Gheddafi può rimanere in Libia, a patto che si chiami veramente fuori dalla scena politica. In sintesi è questa la retromarcia, per certi versi clamorosa, del ministro degli Esteri francese, Alain Juppé, sulla guerra in Libia. Ci sono voluti quattro mesi di bombardamenti, un paese ricco di petrolio spaccato in due e una fastidiosa sensazione di stallo militare, o ancora peggio pantano, in cui ci siamo infilati per far scoprire alla Grandeur l’acqua calda.

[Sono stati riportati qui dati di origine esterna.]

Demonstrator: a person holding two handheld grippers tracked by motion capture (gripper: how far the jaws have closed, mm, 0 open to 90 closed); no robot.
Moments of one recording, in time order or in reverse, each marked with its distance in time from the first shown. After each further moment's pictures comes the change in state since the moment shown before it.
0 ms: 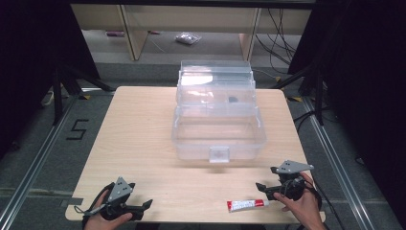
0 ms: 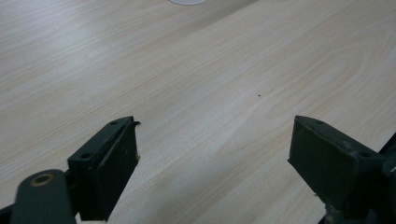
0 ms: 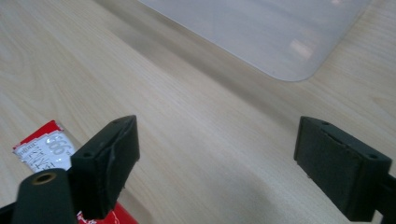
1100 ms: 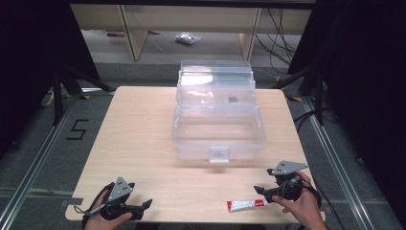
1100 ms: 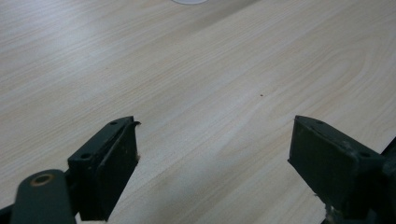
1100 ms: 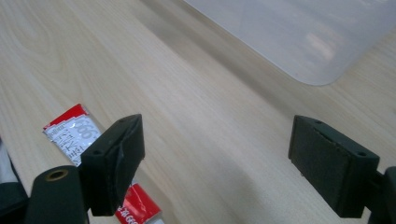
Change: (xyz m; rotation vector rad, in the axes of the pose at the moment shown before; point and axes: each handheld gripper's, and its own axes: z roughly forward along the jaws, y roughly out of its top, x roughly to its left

Riferendosi a Muammar Gheddafi, che la Nato non riesce a schiodare da Tripoli, il capo della diplomazia francese ha affermato in un’intervista: «Una delle ipotesi a cui si pensa è che rimanga in Libia, ma a condizione che si distanzi con chiarezza dalla vita politica». All’inizio il colonnello avrebbe dovuto finire alla sbarra per crimini di guerra, poi hanno tentato di incenerirlo con un missile, alla fine speravano in un esilio ed ora pure i francesi, che hanno dato fuoco alle polveri della crisi libica, scendono a più miti consigli. Un diplomatico che segue da vicino la faccenda sentenzia: «Siamo finalmente di fronte a una mossa di saggio realismo».
Nell'intervista al canale tv Lci il ministro degli Esteri Juppé sostiene pure che la spada di Damocle del mandato di cattura internazionale per crimini di guerra, pendente sulla testa di Gheddafi e di suo figlio Seif al Islam «al momento non viene discussa». In pratica facciamo finta di niente e cerchiamo una via d'uscita onorevole per tutti. L'obiettivo è una tregua, il più definitiva possibile, ma «il cessate il fuoco - spiega Juppé - dipenderà dalla reale e formale intenzione di Gheddafi di abbandonare il suo ruolo politico e militare».
Al colonnello, per ora, basta sopravvivere e non perdere la faccia. Non sarà facile far digerire ai ribelli una soluzione del genere, ma almeno bisogna cominciare con un negoziato diretto e concreto fra Bengasi, roccaforte della rivolta e Tripoli, dove comanda ancora Gheddafi.
Il cessate il fuoco, secondo fonti de Il Giornale, dovrà venir garantito da una forza di interposizione militare internazionale, o quantomeno da osservatori probabilmente sotto il cappello dell’Unione africana. L’Italia spinge sulla strada del negoziato Bengasi-Tripoli, cessate il fuoco e controllo internazionale. Il rischio è che la Libia rimanga divisa in due, ma si ipotizza pure uno stato federale fra Cirenaica, Tripolitania e zona berbera.
Il vero obiettivo saranno libere elezioni e una Libia democratica, dove il colonnello potrà anche stare in disparte, ma i suoi sostenitori non si faranno certo fregare rimanendo fuori dal giro.
La Russia spinge apertamente per la fine dei bombardamenti e la via negoziale. Ieri a Mosca è stato ricevuto il ministro degli Esteri di Tripoli, Abdelati al Obeidi, che ha ribadito come «la questione della partenza di Gheddafi non faccia parte dei negoziati. Non ha intenzione di lasciare il paese».
L’esilio «sicuro», invece, gli è stato notificato dagli americani che hanno incontrato sabato scorso in Tunisia, il segretario del colonnello e uomo di fiducia Bashir Saleh.
Nel frattempo i combattimenti continuano soprattutto attorno a Brega, il terminal petrolifero strategico lungo la strada costiera da Sirte a Bengasi.